Hey, when in March … “Everyone’s getting into it,” Neal Ruhl, the team’s radio and TV playby-play man, said shortly before the bus arrived back on campus in Rochester before 5 a.m. “It’s pretty awesome. “It’s been a movie on this bus ride.” And if that’s the case, the best-actor winner is senior forward Trey Townsend, who turned in the performance of his four-year college career Tuesday night in beating Milwaukee, 83-76, in the Horizon League championship game at Indiana Farmers Coliseum, earning Oakland its first NCAA Tournament appearance since 2011.
Townsend scored a career-high 38 points to turn back every punch Milwaukee threw at Oakland, including 27 points in the second half. He scored 27 of Oakland’s final 40 points.
He was named the Horizon League tournament MVP, after he was named Horizon League player of the year.
“He’s one of my best friends, and he’ll be a brother of life,” said Blake Lampman, a senior guard. “I couldn’t be happier for his success.
“I cannot be more happy and proud of him.”
Said senior guard Jack Gohlke, shaking his head, with a smile, when asked about Townsend’s performance in the final: “Amazing performance. I told him when Milwaukee took back the lead … I knew it was his time, I told him it was ‘The Trey Townsend Show.’ … And he did more than put the team on his back.”

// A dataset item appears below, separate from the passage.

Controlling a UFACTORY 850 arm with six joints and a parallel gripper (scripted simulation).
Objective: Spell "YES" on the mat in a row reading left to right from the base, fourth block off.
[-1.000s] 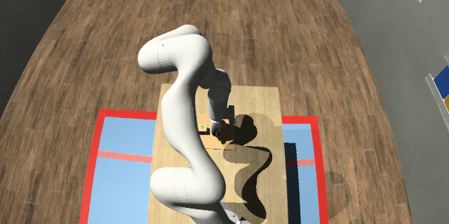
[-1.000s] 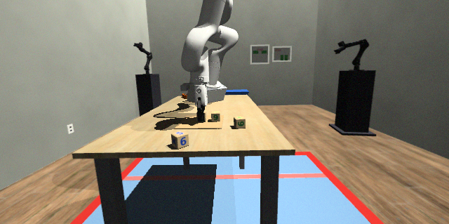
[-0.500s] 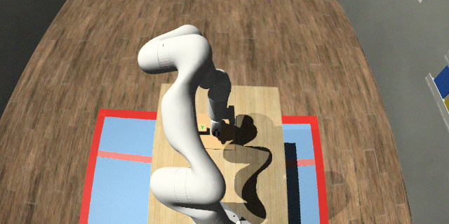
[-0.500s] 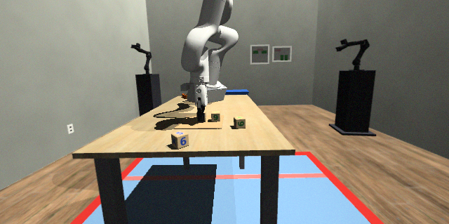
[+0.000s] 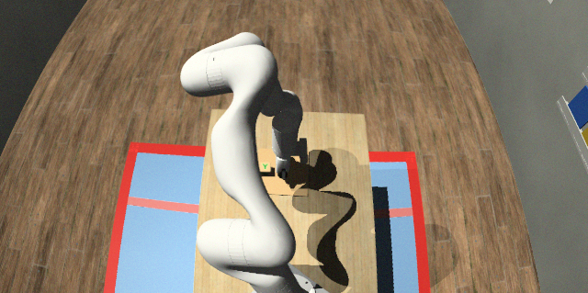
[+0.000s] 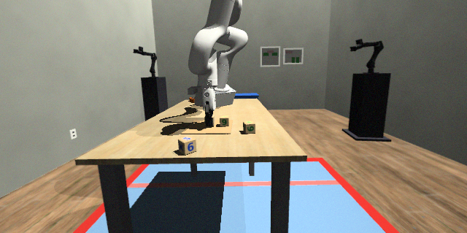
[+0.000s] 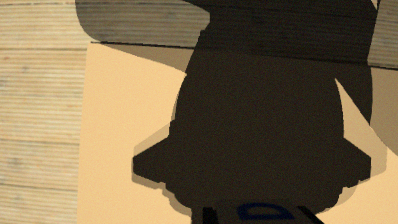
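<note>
Now: the tan mat 30 mm below my hand. Also, from my hand: green-lettered block (180 mm to the left, 60 mm ahead, 10 mm below).
</note>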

Townsend, 21, 6-foot-10 and 228 pounds, had his share of struggles throughout much of the Horizon League tournament, at least in terms of getting his open shots — Cleveland State was particularly stingy in the semifinal. He was typically double-teamed, as he was most of the season. But in the first two games of the Horizon League tournament, Townsend turned his own lack of opportunities into more opportunities for his teammates.